What the task asks → From the material below, copy every line in which the word "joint" occurs.

Data provided →
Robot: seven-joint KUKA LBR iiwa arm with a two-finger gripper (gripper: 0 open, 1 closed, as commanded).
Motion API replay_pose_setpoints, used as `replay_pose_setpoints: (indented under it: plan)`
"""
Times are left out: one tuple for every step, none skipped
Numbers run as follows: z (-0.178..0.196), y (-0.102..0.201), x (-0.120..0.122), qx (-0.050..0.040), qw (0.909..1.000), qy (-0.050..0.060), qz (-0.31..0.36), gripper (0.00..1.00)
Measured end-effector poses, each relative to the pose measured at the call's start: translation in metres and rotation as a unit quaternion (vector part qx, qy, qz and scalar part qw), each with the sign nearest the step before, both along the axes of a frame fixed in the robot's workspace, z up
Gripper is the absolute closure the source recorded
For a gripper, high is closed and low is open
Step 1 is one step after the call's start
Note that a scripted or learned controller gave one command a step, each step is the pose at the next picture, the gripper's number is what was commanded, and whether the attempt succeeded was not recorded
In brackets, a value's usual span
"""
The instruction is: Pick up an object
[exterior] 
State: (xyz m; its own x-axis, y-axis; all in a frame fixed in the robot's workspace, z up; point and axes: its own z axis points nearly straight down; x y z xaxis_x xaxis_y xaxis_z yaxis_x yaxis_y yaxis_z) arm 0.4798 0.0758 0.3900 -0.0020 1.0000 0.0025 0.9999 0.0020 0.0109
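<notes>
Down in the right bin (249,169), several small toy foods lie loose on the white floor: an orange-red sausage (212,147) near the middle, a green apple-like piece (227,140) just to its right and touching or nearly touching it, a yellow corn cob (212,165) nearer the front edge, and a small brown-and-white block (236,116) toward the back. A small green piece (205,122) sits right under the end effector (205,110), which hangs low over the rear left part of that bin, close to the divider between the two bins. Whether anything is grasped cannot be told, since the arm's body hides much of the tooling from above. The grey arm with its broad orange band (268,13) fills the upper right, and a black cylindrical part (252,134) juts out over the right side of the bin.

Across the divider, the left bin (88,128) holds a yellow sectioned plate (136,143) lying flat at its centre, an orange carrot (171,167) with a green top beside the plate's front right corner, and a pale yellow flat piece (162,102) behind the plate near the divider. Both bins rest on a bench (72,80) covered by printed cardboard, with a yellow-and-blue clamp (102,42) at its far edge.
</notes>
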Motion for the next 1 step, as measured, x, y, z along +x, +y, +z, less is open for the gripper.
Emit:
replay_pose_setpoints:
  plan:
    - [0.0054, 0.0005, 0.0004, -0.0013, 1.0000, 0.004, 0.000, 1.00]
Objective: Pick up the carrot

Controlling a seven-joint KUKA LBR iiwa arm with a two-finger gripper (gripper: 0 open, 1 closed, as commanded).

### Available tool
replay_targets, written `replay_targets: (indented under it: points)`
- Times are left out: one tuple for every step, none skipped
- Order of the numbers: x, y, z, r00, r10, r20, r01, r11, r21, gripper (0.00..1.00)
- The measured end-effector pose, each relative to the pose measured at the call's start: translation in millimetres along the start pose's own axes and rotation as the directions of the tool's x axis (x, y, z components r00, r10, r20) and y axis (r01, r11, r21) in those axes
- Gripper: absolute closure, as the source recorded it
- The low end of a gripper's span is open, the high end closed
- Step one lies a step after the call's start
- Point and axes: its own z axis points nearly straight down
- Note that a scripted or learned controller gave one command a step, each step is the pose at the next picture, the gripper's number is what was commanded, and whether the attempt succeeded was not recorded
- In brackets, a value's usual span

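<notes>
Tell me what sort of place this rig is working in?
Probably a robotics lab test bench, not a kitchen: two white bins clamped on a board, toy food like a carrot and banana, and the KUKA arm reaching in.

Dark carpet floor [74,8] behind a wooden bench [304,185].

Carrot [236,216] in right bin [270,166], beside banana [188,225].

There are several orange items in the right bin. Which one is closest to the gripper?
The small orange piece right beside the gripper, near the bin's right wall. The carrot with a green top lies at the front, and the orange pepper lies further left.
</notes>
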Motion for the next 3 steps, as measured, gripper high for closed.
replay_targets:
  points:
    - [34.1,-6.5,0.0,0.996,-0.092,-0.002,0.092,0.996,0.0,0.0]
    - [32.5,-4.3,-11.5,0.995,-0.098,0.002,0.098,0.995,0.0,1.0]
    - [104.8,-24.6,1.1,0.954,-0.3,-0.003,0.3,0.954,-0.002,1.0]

Task solution →
Robot: seven-joint KUKA LBR iiwa arm with a two-finger gripper (gripper: 0 open, 1 closed, as commanded).
Controlling a seven-joint KUKA LBR iiwa arm with a two-finger gripper (gripper: 0 open, 1 closed, as commanded).

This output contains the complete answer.